[Intel-gfx] [PATCH rdma-next v4 4/4] RDMA/umem: Move to allocate SG table from pages

Wed Sep 30 15:05:15 UTC 2020

On 9/30/2020 2:58 PM, Jason Gunthorpe wrote:
> On Wed, Sep 30, 2020 at 02:53:58PM +0300, Maor Gottlieb wrote:
>> On 9/30/2020 2:45 PM, Jason Gunthorpe wrote:
>>> On Wed, Sep 30, 2020 at 12:53:21PM +0300, Leon Romanovsky wrote:
>>>> On Tue, Sep 29, 2020 at 04:59:29PM -0300, Jason Gunthorpe wrote:
>>>>> On Sun, Sep 27, 2020 at 09:46:47AM +0300, Leon Romanovsky wrote:
>>>>>> @@ -296,11 +223,17 @@ static struct ib_umem *__ib_umem_get(struct ib_device *device,
>>>>>>    			goto umem_release;
>>>>>>
>>>>>>    		cur_base += ret * PAGE_SIZE;
>>>>>> -		npages   -= ret;
>>>>>> -
>>>>>> -		sg = ib_umem_add_sg_table(sg, page_list, ret,
>>>>>> -			dma_get_max_seg_size(device->dma_device),
>>>>>> -			&umem->sg_nents);
>>>>>> +		npages -= ret;
>>>>>> +		sg = __sg_alloc_table_from_pages(
>>>>>> +			&umem->sg_head, page_list, ret, 0, ret << PAGE_SHIFT,
>>>>>> +			dma_get_max_seg_size(device->dma_device), sg, npages,
>>>>>> +			GFP_KERNEL);
>>>>>> +		umem->sg_nents = umem->sg_head.nents;
>>>>>> +		if (IS_ERR(sg)) {
>>>>>> +			unpin_user_pages_dirty_lock(page_list, ret, 0);
>>>>>> +			ret = PTR_ERR(sg);
>>>>>> +			goto umem_release;
>>>>>> +		}
>>>>>>    	}
>>>>>>
>>>>>>    	sg_mark_end(sg);
>>>>> Does it still need the sg_mark_end?
>>>> It is preserved here for correctness, the release logic doesn't rely on
>>>> this marker, but it is better to leave it.
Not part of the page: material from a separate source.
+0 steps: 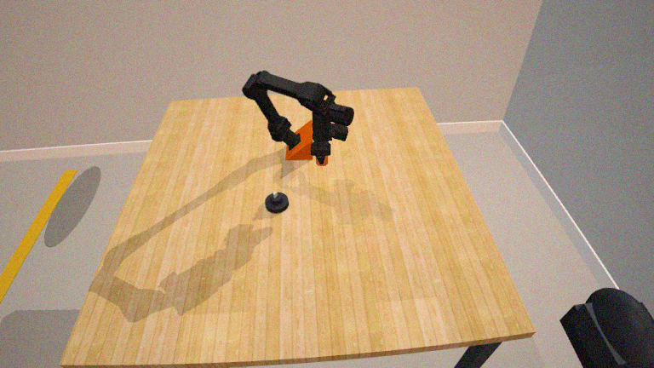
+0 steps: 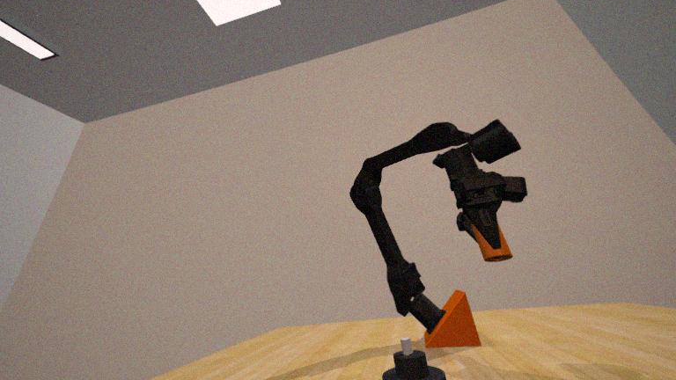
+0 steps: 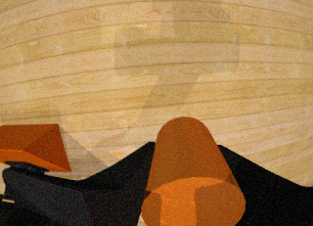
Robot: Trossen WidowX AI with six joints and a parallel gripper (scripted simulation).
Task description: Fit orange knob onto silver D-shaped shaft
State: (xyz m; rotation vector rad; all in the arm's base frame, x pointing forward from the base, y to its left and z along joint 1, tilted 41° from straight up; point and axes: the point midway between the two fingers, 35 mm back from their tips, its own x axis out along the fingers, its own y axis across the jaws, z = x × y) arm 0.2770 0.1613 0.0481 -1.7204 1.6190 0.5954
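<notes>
My gripper tip is 30 mm short of the round pedestal, 170 mm to the left of it and 130 mm above it. Also, from my gripper tip: orange knob 10 mm behind, 30 mm above.
</notes>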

>>> I mean, my read of __sg_alloc_table_from_pages() is that it already
>>> placed it, the final __alloc_table() does it?
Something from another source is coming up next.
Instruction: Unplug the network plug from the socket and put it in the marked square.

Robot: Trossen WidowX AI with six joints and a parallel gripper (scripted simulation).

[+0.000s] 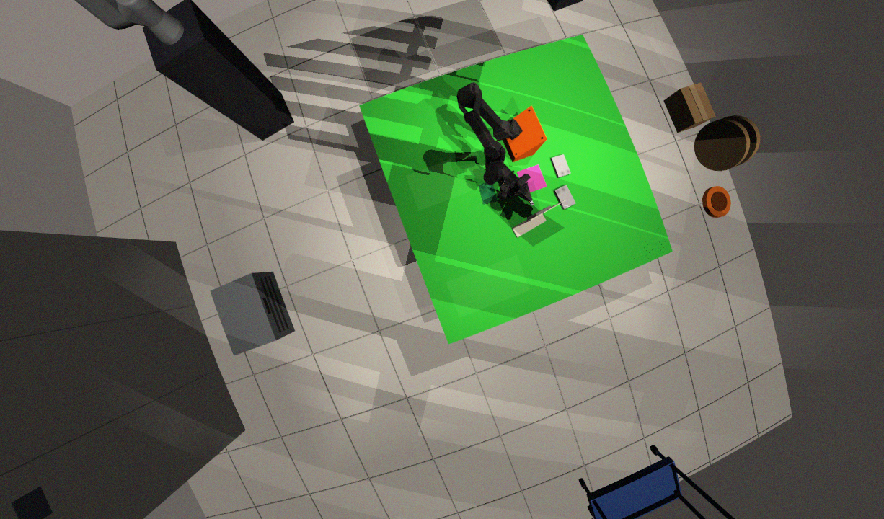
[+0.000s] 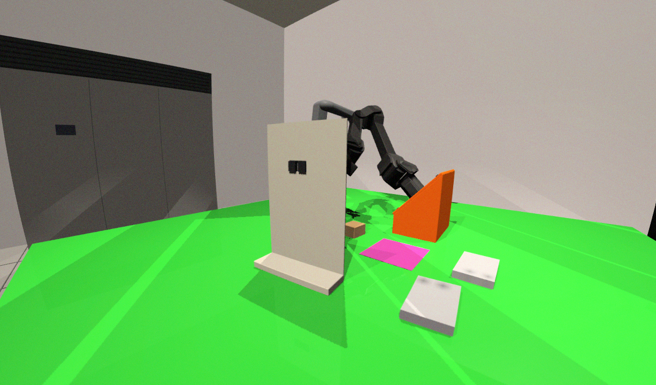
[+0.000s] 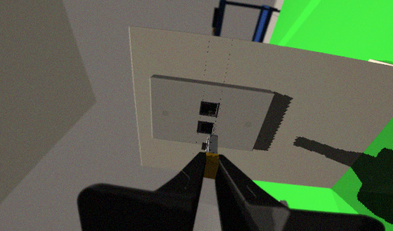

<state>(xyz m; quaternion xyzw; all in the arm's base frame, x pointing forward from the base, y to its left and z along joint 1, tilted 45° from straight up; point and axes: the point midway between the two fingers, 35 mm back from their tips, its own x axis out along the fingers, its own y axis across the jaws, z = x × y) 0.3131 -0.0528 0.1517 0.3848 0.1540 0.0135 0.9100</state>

>> It marks the last allocated sge, but not the last populated sge (with page).
> Why are those different?
>
> It looks like the last iteration calls __alloc_table() with an exact
> number of sges
>
> +	if (!prv) {
> +		/* Only the last allocation could be less than the maximum */
> +		table_size = left_pages ? SG_MAX_SINGLE_ALLOC : chunks;
> +		ret = sg_alloc_table(sgt, table_size, gfp_mask);
> +		if (unlikely(ret))
> +			return ERR_PTR(ret);
> +	}
>
> Jason

This is right only for the last iteration. E.g. in the first iteration 
in case that there are more pages (left_pages), then we allocate 
SG_MAX_SINGLE_ALLOC.  We don't know how many pages from the second 
iteration will be squashed to the SGE from the first iteration.